Néanmoins, choquer n’est pas le but. La réaction de Médine à l’annonce de sa programmation au Bataclan en dit long, ainsi que son annulation des concerts. Le but n’était pas de choquer, mais d’interroger. Cela peut s’avérer choquant, mais c’est l’effet, pas l’intention. Pour Taipan, c’est pareil. Il ne fait pas « les choses pour choquer » dit-il et se sent « même assez gêné » lorsque c’est le cas. A ses yeux, l’objectif n’est pas de « blesser quelqu’un », mais juste « de retrouver ce réflexe génial qu’ont les gamins de dire les choses spontanément ».

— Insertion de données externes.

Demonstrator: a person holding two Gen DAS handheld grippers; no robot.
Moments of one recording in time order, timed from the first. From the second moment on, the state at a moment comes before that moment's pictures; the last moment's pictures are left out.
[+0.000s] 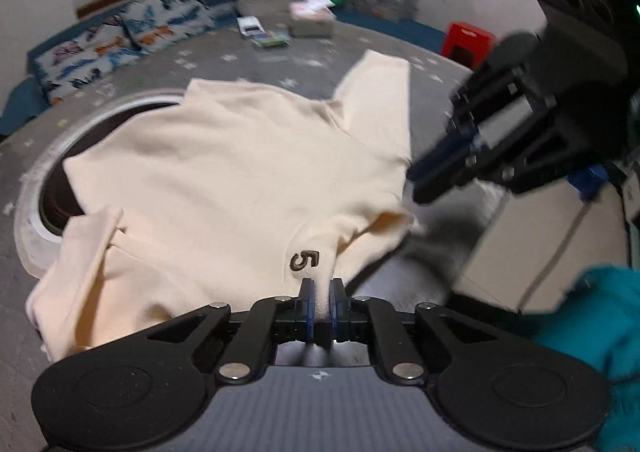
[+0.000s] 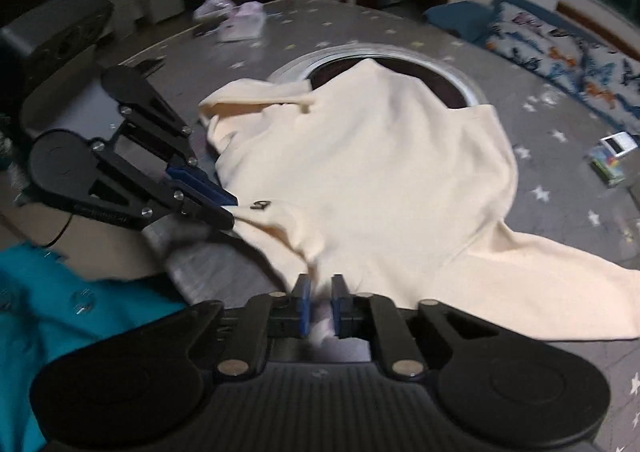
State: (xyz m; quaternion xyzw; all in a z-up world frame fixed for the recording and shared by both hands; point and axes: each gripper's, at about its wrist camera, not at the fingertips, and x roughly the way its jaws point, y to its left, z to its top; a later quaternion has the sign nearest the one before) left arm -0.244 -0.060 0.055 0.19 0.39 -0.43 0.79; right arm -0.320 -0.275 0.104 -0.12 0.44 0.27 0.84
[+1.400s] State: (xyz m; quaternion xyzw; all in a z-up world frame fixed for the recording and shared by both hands) left arm -0.028 -0.018 0.049 0.03 0.43 -0.15 0.89; right arm -0.049 -0.336 0.064 -0.08 0.38 0.00 0.92
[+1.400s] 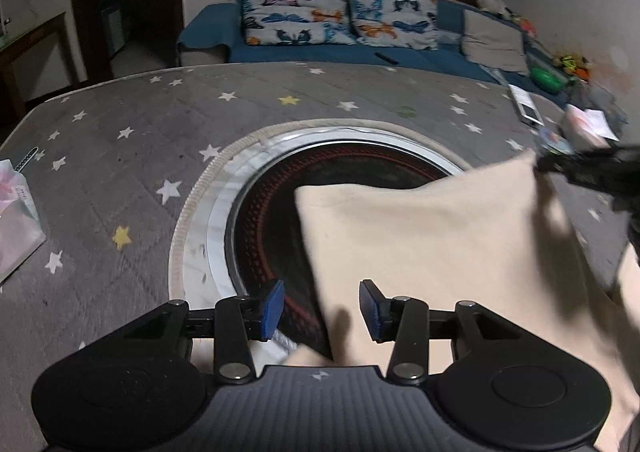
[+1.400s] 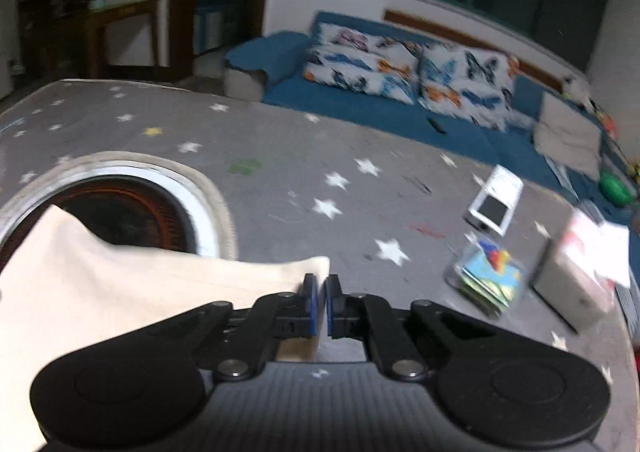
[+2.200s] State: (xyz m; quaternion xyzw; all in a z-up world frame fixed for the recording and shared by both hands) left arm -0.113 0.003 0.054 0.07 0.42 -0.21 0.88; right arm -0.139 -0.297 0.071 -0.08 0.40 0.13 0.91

D’où le travail de construction de texte où il fait parler des personnages, lui et/ou d’autres, sur un mode très infantile pour aborder des sujets graves. Comment ne pas penser ici au titre déjà cité Fiché S où Kevin écrit à sa mère et décrit son entrée, sa vie et sa sortie des griffes de Daesh. Toujours conscient qu’il peut être « mal interprété », il exprime simplement et spontanément en effet, sa « soif d’idéal » face à ce « monde psychorigide », tel l’enfant sur le point de quitter l’enfance justement, essayant de la retenir désespérément car il n’y est déjà plus tout à fait. C’est finalement affaire très sérieuse que d’être irrévérencieux.

C’est prendre les sujets au sérieux et des sujets sérieux, même s’ils sont traités légèrement. « Quand un gamin s’amuse, il est très sérieux et pourtant il joue » rappelle-t-il à juste titre. L’irrévérence, c’est donc jouer des codes avec sérieux, car l’apprentissage se forge autant par l’un (le jeu) que par l’autre (le sérieux). Force est donc d’être sérieux dans ses affaires, même si cela reste ludique et source de plaisir comme tout art.

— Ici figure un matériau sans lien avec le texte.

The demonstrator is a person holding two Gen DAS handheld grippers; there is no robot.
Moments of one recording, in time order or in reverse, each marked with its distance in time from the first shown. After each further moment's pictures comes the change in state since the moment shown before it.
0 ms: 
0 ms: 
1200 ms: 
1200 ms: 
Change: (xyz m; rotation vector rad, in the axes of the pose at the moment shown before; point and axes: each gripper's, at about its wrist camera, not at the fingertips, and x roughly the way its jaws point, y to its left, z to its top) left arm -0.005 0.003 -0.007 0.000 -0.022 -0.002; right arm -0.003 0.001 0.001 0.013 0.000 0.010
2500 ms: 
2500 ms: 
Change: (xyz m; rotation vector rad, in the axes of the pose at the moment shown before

Allier rationnel et émotionnel, le plaisir et le travail, le jeu et le sérieux, n’est-ce pas l’enjeu du rap ? L’irrévérence n’est-elle pas justement ce qui permet au rap de rester au plus près de sa vocation première : refuser de se plier aux codes établis, en construire d’autres, quitte à cliver, diviser, faire parler ? N’est-ce pas en renouvelant les thèmes, les sujets, les façons de faire, les rythmes, les questions que la vivacité d’un mouvement s’éprouve ?

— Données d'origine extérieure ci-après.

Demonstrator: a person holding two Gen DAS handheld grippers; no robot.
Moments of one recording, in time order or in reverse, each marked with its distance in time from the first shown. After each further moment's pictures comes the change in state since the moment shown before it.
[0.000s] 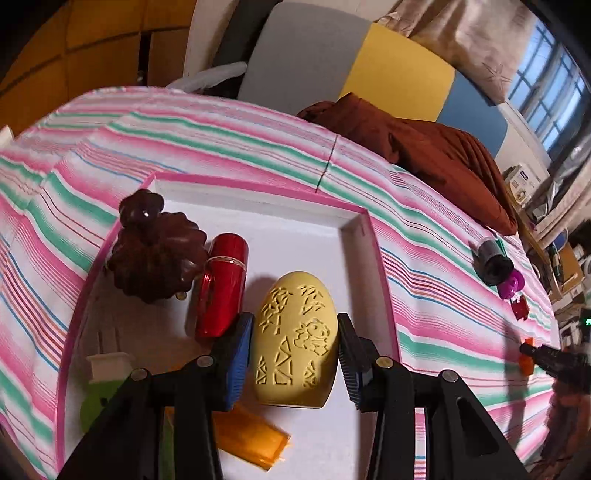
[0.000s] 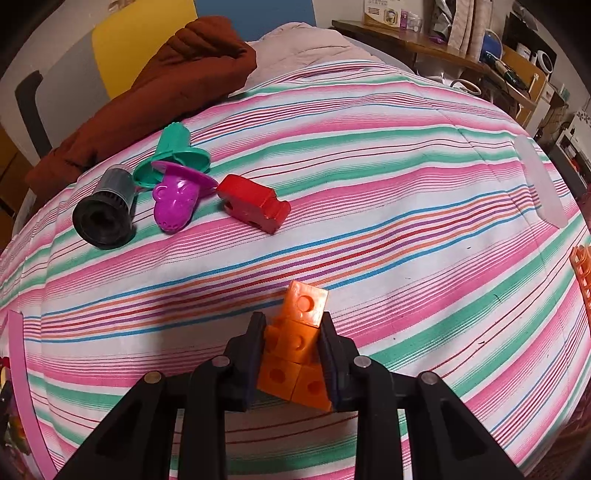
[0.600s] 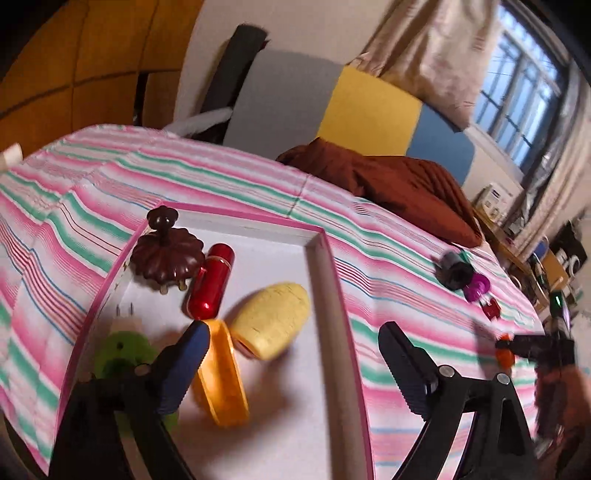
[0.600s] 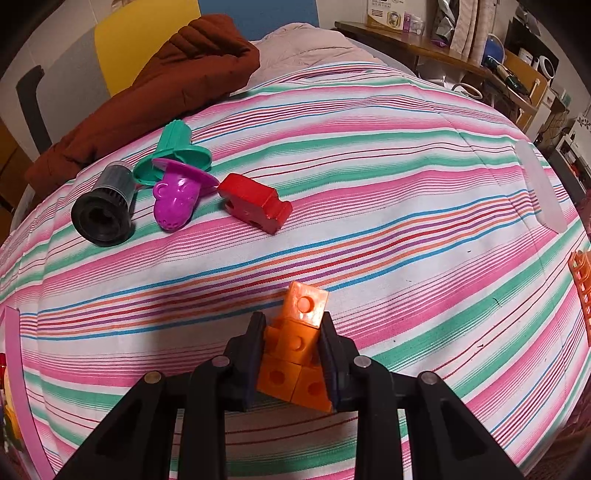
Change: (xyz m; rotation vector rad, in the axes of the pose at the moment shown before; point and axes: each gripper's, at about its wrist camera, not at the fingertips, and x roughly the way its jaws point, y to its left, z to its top) left arm -0.060 -0.010 -0.046 0.069 -0.211 -0.065; right arm 0.002 0.003 0.001 -0.011 -0.001 -0.008
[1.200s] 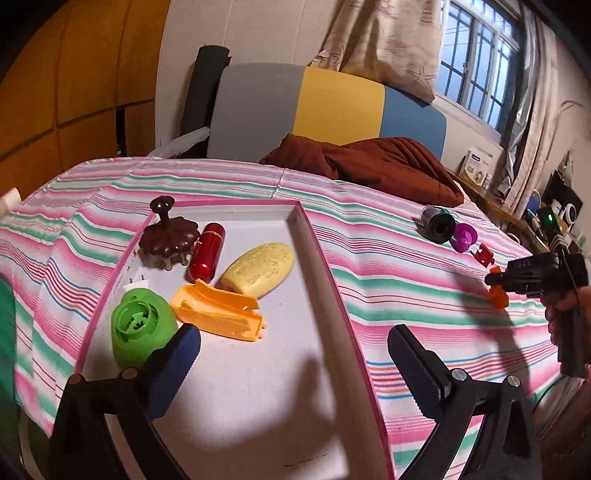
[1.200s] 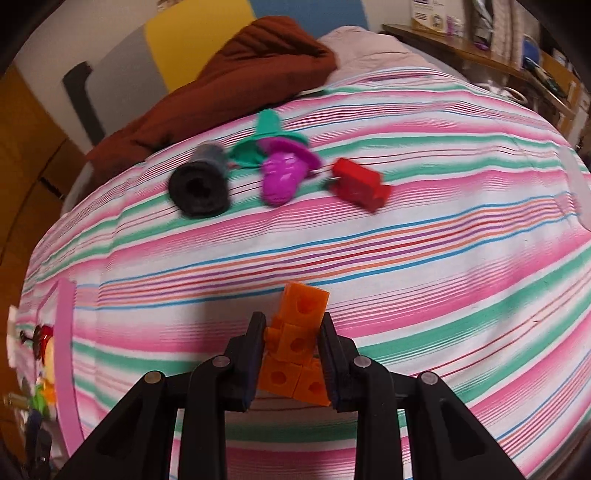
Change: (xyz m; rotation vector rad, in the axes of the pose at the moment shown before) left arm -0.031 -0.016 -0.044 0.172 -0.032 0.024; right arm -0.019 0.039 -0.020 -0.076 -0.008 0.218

Taipan, du haut de ses 36 ans, en est un exemple, même s’il n’est pas le seul, qu’on l’aime ou le déteste pour ses prises de positions, ses textes ou son attitude, toujours il intrigue, il questionne avec l’air et la simplicité d’un Candide. Mais, comme le dit son compère Youssoupha, « on fera les comptes à la fin ».


Benjamine Weill est philosophe spécialisée sur les questions liées au travail social et la culture Hip-Hop. Elle tient également un blog sur Mediapart.